Could you repeat every entry below word for word, leaving out the pictures?

Stored data:
· · · · · · ·

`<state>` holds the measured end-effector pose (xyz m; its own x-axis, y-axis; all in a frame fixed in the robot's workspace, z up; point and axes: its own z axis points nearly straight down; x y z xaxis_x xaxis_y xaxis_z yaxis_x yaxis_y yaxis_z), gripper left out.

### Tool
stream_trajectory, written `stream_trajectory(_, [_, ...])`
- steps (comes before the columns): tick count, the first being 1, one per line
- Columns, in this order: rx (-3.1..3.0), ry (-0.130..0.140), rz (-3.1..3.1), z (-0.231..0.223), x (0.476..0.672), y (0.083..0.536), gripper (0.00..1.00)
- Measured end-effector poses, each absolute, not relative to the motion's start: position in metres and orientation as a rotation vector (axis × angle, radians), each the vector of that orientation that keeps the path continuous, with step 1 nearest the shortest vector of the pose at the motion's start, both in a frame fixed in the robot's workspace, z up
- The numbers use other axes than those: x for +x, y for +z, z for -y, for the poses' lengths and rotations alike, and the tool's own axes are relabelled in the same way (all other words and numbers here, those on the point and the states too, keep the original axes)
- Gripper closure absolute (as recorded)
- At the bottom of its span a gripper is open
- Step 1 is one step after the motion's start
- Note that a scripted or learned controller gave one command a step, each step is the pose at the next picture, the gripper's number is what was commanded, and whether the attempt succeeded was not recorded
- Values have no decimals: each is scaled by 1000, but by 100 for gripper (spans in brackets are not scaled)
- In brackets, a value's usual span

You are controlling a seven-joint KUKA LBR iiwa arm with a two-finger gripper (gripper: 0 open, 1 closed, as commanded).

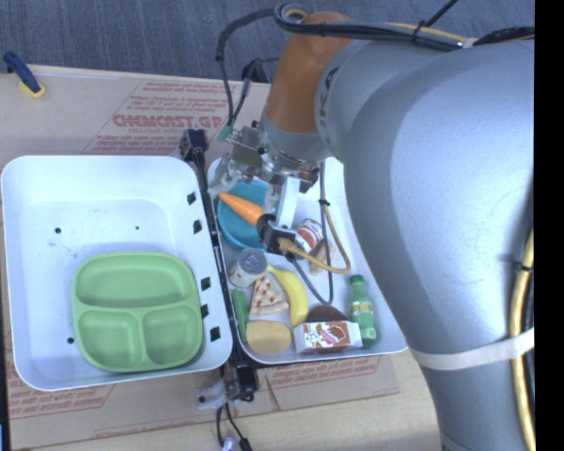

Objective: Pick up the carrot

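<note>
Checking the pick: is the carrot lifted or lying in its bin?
Lying in the right bin: the carrot rests on the blue bowl, close by the hand. Whether it is gripped, cannot tell.

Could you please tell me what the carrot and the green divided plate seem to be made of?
The carrot looks like toy plastic: smooth, evenly orange. The green divided plate is likely moulded plastic, matte: one flat pale green, rounded compartment ridges.

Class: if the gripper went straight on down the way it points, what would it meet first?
Probably the carrot, which lies on the blue bowl close beneath the gripper. Depth is unclear from this slanted view, so it might pass just beside it.
</note>
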<state>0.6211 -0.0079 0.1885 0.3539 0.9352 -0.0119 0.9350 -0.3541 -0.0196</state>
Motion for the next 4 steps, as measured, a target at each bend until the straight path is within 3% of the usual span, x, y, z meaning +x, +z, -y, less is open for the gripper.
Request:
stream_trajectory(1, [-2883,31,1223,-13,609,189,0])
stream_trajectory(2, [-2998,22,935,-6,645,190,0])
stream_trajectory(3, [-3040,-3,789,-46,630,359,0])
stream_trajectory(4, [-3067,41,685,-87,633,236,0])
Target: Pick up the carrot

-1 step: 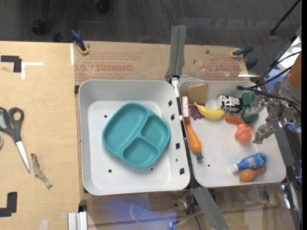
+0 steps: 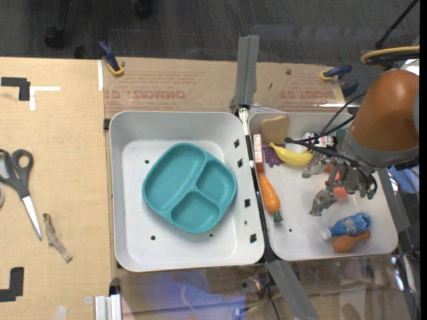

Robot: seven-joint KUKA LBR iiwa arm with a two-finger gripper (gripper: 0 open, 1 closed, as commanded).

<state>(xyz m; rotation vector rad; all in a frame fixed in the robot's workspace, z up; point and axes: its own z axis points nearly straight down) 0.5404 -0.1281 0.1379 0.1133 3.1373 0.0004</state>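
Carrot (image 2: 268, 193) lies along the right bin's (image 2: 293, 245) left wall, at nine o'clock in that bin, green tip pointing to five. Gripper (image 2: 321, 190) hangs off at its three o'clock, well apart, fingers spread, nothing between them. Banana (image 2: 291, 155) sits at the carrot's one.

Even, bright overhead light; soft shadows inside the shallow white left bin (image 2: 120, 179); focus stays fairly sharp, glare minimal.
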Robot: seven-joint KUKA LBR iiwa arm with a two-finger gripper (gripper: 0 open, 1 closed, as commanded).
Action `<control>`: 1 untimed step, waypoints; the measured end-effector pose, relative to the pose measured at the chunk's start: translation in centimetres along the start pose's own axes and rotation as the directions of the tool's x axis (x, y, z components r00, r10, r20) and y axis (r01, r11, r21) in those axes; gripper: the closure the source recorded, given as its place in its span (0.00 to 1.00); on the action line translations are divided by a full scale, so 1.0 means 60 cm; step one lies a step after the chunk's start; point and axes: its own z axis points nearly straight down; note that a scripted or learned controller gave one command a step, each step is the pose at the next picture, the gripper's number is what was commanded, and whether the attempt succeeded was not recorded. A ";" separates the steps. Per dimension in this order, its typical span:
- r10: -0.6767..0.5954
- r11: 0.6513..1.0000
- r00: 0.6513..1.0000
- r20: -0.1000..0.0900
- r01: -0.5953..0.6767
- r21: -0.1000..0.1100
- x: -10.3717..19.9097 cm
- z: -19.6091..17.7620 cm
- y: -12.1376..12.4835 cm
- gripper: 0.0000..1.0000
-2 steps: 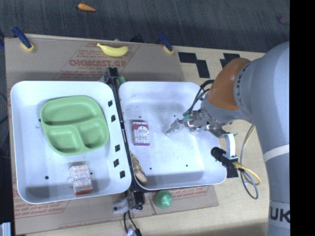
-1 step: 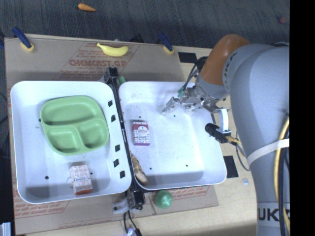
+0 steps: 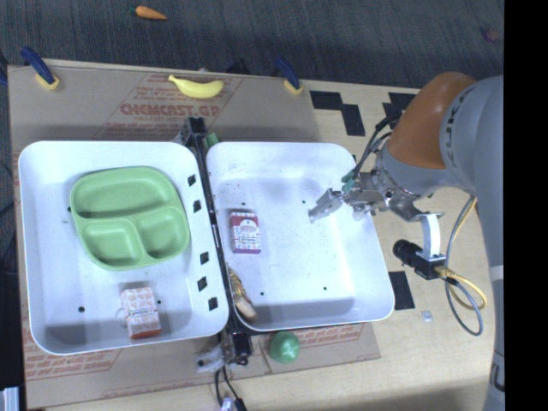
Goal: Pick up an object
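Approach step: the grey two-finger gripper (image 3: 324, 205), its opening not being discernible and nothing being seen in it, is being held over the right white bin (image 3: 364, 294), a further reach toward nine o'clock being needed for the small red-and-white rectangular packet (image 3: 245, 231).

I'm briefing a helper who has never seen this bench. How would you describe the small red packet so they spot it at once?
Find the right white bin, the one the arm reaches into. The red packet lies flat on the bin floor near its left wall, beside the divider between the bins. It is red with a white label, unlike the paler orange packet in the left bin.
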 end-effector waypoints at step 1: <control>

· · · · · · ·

▶ _Written answer_:
`<state>` holds the measured end-effector pose (xyz m; its own x-axis, y-axis; all in a frame fixed in the robot's workspace, z up; point and axes: its own z axis points nearly straight down; x y z xaxis_x xaxis_y xaxis_z yaxis_x yaxis_y yaxis_z), gripper left out.

### Tool
stream_trajectory, written `stream_trajectory(_, [_, ...])`
- steps (comes before the columns): tick count, the first being 1, one per line
- Columns, in this order: rx (-3.1..3.0), ry (-0.130..0.140), rz (-3.1..3.1), z (-0.231..0.223), x (0.476..0.672), y (0.083..0.536), gripper (0.00..1.00)
- Measured end-effector poses, each absolute, not relative to the motion's start: position in metres and orientation as a rotation vector (axis × angle, radians), each the vector of that orientation that keeps the path continuous, with step 1 nearest the shortest vector of the pose at the motion's start, both in a frame fixed in the robot's workspace, z up
- The numbers use other axes than those: x for +x, y for +z, z for -y, for the poses' lengths and rotations alike, and the tool's own axes are relabelled in the same way (all other words and numbers here, those on the point and the states too, keep the original axes)
- Gripper closure absolute (as recorded)
- At the bottom of its span a gripper is open
- Step 1 is one step after the motion's start
- Note that a scripted or learned controller gave one command a step, each step is the pose at the next picture, the gripper's number is what was commanded, and whether the attempt succeeded was not recorded
- Values have no decimals: each is scaled by 1000, but by 100 for gripper (spans in brackets are not scaled)
- In brackets, a value's usual span

You are controlling a seven-joint KUKA LBR iiwa arm with a two-finger gripper (gripper: 0 open, 1 closed, as commanded).


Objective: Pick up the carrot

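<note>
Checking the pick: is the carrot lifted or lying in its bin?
Lying in the right bin: the carrot rests on the blue bowl, close by the hand. Whether it is gripped, cannot tell.

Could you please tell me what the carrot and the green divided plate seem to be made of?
The carrot looks like toy plastic: smooth, evenly orange. The green divided plate is likely moulded plastic, matte: one flat pale green, rounded compartment ridges.

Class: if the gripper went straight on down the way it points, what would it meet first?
Probably the carrot, which lies on the blue bowl close beneath the gripper. Depth is unclear from this slanted view, so it might pass just beside it.
</note>
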<state>0.6211 -0.0079 0.1885 0.3539 0.9352 -0.0119 0.9350 -0.3541 -0.0196</state>
Motion for the next 4 steps, as measured, a target at each bend until the straight path is within 3% of the usual span, x, y, z meaning +x, +z, -y, less is open for the gripper.
Request:
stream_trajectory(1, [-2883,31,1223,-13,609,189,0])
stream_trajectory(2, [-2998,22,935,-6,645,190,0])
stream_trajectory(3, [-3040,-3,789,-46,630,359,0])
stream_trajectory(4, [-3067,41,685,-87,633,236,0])
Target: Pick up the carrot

-1 step: 
+0 steps: 

Robot: seven-joint KUKA LBR iiwa arm with a two-finger gripper (gripper: 0 open, 1 closed, as commanded).

<state>(xyz m; rotation vector rad; all in a frame fixed in the robot's workspace, z up; point and axes: its own z axis points nearly straight down) 0.5404 -0.1281 0.1379 0.1133 3.1373 0.0004</state>
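Carrot (image 2: 268, 193) lies along the right bin's (image 2: 293, 245) left wall, at nine o'clock in that bin, green tip pointing to five. Gripper (image 2: 321, 190) hangs off at its three o'clock, well apart, fingers spread, nothing between them. Banana (image 2: 291, 155) sits at the carrot's one.

Even, bright overhead light; soft shadows inside the shallow white left bin (image 2: 120, 179); focus stays fairly sharp, glare minimal.
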Robot: seven-joint KUKA LBR iiwa arm with a two-finger gripper (gripper: 0 open, 1 closed, as commanded).
Action `<control>`: 1 untimed step, waypoints; the measured end-effector pose, relative to the pose measured at the chunk's start: translation in centimetres along the start pose's own axes and rotation as the directions of the tool's x axis (x, y, z components r00, r10, r20) and y axis (r01, r11, r21) in those axes; gripper: the closure the source recorded, given as its place in its span (0.00 to 1.00); on the action line translations are divided by a full scale, so 1.0 means 60 cm; step one lies a step after the chunk's start; point and axes: its own z axis points nearly straight down; note that a scripted or learned controller gave one command a step, each step is the pose at the next picture, the gripper's number is what was commanded, and whether the attempt succeeded was not recorded. A ";" separates the steps. Per dimension in this order, its typical span:
- r10: -0.6767..0.5954
- r11: 0.6513..1.0000
- r00: 0.6513..1.0000
- r20: -0.1000..0.0900
- r01: -0.5953..0.6767
- r21: -0.1000..0.1100
- x: -10.3717..19.9097 cm
- z: -19.6091..17.7620 cm
- y: -12.1376..12.4835 cm
- gripper: 0.0000..1.0000
-2 steps: 
-1 step: 
+0 steps: 
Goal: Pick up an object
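Approach step: the grey two-finger gripper (image 3: 324, 205), its opening not being discernible and nothing being seen in it, is being held over the right white bin (image 3: 364, 294), a further reach toward nine o'clock being needed for the small red-and-white rectangular packet (image 3: 245, 231).

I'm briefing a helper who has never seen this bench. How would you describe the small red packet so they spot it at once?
Find the right white bin, the one the arm reaches into. The red packet lies flat on the bin floor near its left wall, beside the divider between the bins. It is red with a white label, unlike the paler orange packet in the left bin.
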 end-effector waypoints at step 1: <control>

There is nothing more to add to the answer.